Fuente: smithsonian mag
La ciencia no siempre fue como hoy. Y las relaciones entre “hombres de ciencia” tampoco. Con Darwin de excusa, hablamos del rol de la correspondencia y la amistad en el armado de una gran teoría.
El mundo de la ciencia no siempre fue lo que es hoy en día. Lejos de la muy institucionalizada y regulada tarea científica del día de hoy, caracterizada por unas cuantas reglas no dichas y barreras invisibles, pero bastante impermeables, en otros tiempos las cosas eran (visto desde nuestra perspectiva) un tanto más “desordenadas”. En esta nota hablamos de un tiempo en el que ya estaban formadas algunas sociedades científicas y ya había publicaciones periódicas, pero todavía las cartas entre filósofos y naturalistas de las nacientes disciplinas cumplían un rol importante en el intercambio del conocimiento… y en otros aspectos también.
La correspondencia de Charles Darwin, y el lugar que tienen esas comunicaciones en sus obras publicadas, es un excelente ejemplo. El Darwin Correspondence Project recopila unas 15.000 cartas con distintos corresponsales de todo el mundo. Algunas son exclusivamente personales, pero la gran mayoría giran en torno a su gran tarea: el estudio y la recopilación de información sobre toda clase de organismos, lo que daría origen a una de las teorías científicas que cambiaría para siempre las ideas sobre la vida.
Hoy en día, muchos de estos intercambios entre científicxs están sistematizados a través de las citas en trabajos científicos y charlas en congresos. Atrás han quedado estos “carteos” y el sostén de relaciones en círculos de caballeros (buena cosa, porque por supuesto era una forma extremadamente excluyente de hacerse un lugar en ese mundo científico en formación). Pero también, por supuesto, podemos tener algo de nostalgia acerca del carácter más espontáneo e íntimo que adquirían estas comunicaciones. Aún cuando no hubiésemos podido leerlas (hablamos de cartas privadas en muchos casos) las relaciones de camaradería se vislumbran en los textos de estos autores: en el caso de Darwin, la lectura de sus libros nos paseará por una gran red de hombres¹ cuyos saberes (no siempre estrictamente “científicos”, si se puede usar ese término) se enlazaron. Y, por supuesto, exponer estas relaciones formaba parte del argumento tanto como los datos en sí. Las ideas de Darwin eran atractivas, pero el desfile de personalidades que aportaron elementos que “encajaban” en ellas les daban una mayor legitimidad, tanto a ellas como a su autor. Uno no puede evitar pensar que se trataba de un tipo bien conectado, que a lo largo de años había llegado a conocer a tanta gente y a través de ellos, tantas cosas. En eso residió parte del talento de Darwin: tejer una gran red de amigos, conocidos, expertos en algún pequeño ámbito, y acomodarlos uno a uno dentro de su mente, para armar con todos esos retazos una gran teoría que pudiese, más o menos, incluirlos a todos.

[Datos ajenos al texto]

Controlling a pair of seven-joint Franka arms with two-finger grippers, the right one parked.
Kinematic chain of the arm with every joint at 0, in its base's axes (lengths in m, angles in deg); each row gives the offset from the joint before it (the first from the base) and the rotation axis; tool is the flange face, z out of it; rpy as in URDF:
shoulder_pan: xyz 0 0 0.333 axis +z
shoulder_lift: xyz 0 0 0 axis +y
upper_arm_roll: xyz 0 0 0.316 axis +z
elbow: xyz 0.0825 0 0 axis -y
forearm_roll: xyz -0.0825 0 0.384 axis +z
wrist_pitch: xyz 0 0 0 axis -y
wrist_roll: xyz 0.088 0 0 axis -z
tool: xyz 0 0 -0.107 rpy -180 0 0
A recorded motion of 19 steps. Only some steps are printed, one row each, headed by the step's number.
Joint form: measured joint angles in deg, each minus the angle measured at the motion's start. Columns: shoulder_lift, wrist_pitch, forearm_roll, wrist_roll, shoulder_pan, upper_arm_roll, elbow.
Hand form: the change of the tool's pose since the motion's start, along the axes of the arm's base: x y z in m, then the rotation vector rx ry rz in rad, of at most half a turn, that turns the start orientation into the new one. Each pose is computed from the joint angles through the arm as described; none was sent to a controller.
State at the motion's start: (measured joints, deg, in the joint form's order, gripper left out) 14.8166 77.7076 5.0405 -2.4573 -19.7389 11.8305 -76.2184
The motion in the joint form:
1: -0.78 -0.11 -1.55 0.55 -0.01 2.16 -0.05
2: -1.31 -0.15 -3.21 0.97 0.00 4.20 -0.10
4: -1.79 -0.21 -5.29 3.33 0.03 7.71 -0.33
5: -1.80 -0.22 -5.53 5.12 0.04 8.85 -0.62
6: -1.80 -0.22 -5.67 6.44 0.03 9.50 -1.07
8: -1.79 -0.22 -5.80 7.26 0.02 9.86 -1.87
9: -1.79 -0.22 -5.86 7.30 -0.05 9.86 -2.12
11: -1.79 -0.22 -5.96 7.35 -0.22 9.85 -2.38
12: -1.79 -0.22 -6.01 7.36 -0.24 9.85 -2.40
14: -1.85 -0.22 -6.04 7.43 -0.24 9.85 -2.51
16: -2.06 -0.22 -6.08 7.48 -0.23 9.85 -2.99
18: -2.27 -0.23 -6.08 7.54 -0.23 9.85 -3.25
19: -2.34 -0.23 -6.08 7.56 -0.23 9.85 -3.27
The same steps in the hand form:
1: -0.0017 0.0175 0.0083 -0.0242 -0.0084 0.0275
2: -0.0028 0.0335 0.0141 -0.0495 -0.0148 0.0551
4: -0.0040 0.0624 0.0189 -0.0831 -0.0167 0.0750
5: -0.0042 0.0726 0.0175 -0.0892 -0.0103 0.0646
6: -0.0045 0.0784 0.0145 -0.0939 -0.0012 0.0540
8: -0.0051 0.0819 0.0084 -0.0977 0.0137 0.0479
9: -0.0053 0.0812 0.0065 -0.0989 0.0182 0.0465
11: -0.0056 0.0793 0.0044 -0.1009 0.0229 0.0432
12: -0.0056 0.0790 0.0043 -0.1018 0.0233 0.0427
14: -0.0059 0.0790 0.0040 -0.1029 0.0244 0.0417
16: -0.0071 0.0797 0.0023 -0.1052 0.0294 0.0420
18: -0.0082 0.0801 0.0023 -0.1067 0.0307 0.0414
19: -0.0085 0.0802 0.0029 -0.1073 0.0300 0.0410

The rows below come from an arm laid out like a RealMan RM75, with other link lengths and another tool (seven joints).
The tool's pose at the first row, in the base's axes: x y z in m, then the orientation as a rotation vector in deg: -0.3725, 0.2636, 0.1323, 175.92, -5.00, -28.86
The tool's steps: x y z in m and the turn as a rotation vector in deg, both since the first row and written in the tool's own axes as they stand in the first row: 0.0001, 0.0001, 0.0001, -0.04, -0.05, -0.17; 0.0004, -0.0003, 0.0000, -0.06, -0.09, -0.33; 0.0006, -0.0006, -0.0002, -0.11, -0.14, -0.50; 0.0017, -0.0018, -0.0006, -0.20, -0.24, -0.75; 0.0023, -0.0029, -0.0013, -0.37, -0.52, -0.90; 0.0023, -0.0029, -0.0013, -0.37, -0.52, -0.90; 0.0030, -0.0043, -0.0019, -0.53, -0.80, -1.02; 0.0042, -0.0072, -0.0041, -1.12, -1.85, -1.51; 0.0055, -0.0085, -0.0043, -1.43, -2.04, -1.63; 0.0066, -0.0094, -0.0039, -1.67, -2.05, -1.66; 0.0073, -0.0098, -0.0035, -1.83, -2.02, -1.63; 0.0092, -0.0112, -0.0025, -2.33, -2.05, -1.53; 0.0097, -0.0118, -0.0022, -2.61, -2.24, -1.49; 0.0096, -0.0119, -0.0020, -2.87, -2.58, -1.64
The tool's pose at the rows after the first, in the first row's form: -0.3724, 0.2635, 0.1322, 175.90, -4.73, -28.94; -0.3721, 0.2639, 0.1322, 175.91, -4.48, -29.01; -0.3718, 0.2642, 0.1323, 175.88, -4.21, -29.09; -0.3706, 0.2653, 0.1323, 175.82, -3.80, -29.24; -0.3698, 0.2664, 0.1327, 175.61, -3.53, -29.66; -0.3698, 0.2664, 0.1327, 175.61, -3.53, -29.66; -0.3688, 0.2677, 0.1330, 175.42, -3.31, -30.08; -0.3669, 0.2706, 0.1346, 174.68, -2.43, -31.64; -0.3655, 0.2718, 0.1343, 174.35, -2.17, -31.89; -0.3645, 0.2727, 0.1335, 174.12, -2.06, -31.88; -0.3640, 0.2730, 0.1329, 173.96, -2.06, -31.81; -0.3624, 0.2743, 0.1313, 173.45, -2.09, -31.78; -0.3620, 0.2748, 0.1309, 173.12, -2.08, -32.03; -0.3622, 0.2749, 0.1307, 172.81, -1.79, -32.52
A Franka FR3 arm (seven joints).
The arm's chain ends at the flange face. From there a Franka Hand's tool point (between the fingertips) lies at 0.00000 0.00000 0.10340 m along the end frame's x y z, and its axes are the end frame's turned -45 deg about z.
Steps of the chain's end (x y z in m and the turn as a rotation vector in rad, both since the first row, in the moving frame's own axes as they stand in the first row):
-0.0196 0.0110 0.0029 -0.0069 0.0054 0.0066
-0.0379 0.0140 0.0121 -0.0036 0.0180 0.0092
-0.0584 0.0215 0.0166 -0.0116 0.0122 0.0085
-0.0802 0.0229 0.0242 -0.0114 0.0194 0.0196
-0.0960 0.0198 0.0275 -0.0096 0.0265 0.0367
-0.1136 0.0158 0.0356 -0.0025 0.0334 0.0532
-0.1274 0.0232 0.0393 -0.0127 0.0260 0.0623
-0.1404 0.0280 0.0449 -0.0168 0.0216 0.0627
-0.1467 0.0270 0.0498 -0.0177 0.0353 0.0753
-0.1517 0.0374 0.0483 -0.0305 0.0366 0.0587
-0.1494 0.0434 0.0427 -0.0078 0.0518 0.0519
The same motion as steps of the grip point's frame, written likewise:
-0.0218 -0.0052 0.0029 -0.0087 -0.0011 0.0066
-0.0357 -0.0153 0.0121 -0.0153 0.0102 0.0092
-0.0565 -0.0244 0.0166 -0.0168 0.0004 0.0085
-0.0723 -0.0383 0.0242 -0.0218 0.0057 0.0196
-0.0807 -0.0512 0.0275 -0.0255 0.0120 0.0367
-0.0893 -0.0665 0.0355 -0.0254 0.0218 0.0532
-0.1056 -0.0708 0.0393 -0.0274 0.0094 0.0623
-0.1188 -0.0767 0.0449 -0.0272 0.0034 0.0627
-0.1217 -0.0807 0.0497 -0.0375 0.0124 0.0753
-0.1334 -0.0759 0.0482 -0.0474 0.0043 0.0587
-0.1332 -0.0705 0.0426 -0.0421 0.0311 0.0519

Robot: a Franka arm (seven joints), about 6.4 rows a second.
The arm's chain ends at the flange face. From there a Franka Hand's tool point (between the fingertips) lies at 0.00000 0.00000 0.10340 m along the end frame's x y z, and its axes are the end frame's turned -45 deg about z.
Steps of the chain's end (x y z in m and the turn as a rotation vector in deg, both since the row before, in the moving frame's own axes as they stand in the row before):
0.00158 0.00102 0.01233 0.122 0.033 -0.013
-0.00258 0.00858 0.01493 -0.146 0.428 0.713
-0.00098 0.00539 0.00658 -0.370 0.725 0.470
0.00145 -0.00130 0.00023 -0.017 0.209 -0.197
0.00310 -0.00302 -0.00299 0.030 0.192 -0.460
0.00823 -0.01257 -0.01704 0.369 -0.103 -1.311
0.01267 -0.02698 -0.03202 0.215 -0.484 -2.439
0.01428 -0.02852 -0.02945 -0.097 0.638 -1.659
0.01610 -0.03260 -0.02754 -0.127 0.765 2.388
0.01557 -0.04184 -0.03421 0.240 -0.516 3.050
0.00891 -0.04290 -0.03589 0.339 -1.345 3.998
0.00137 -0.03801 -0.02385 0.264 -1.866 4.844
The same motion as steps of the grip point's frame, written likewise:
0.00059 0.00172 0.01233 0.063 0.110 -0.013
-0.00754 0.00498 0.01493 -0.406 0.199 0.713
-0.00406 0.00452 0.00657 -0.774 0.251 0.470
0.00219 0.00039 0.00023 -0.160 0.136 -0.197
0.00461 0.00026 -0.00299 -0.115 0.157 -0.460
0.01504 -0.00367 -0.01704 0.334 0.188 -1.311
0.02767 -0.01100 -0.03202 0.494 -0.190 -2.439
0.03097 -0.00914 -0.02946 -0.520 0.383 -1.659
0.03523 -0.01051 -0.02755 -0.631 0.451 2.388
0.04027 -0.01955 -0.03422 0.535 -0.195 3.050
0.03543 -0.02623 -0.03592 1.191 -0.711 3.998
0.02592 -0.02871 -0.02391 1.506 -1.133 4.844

Pero no sólo de saber vive el hombre, y la correspondencia de Darwin es rica en sus emociones. Muy lejos del ocultamiento de la subjetividad al que las comunicaciones científicas nos tienen acostumbrados hoy en día, nos encontramos el asombro en cada anécdota y en cada dato… así como el malestar, el miedo y la indecisión. No solamente tenía entre manos una teoría que, sabía, tenía enormes implicancias: esos miedos se combinaban con una frágil salud que a veces amenazaba su trabajo. Así, le escribiría al geólogo Charles Lyell: “pero hoy me siento pobremente, y muy estúpido, y odio a todos y a todo. Uno vive sólo para hacer pavadas” y al botánico Joseph Dalton Hooker: “soy el más miserable, confundido, estúpido perro de toda Inglaterra, y estoy listo para llorar de aflicción ante mi ceguera y arrogancia”, o de forma más concisa: “últimamente todo me sale mal.”
Todos necesitamos una pequeña ayuda de nuestros amigos para salir adelante. Ya sea para armar grandes teorías que revolucionarán al mundo, o para encontrar un hombro donde llorar un rato.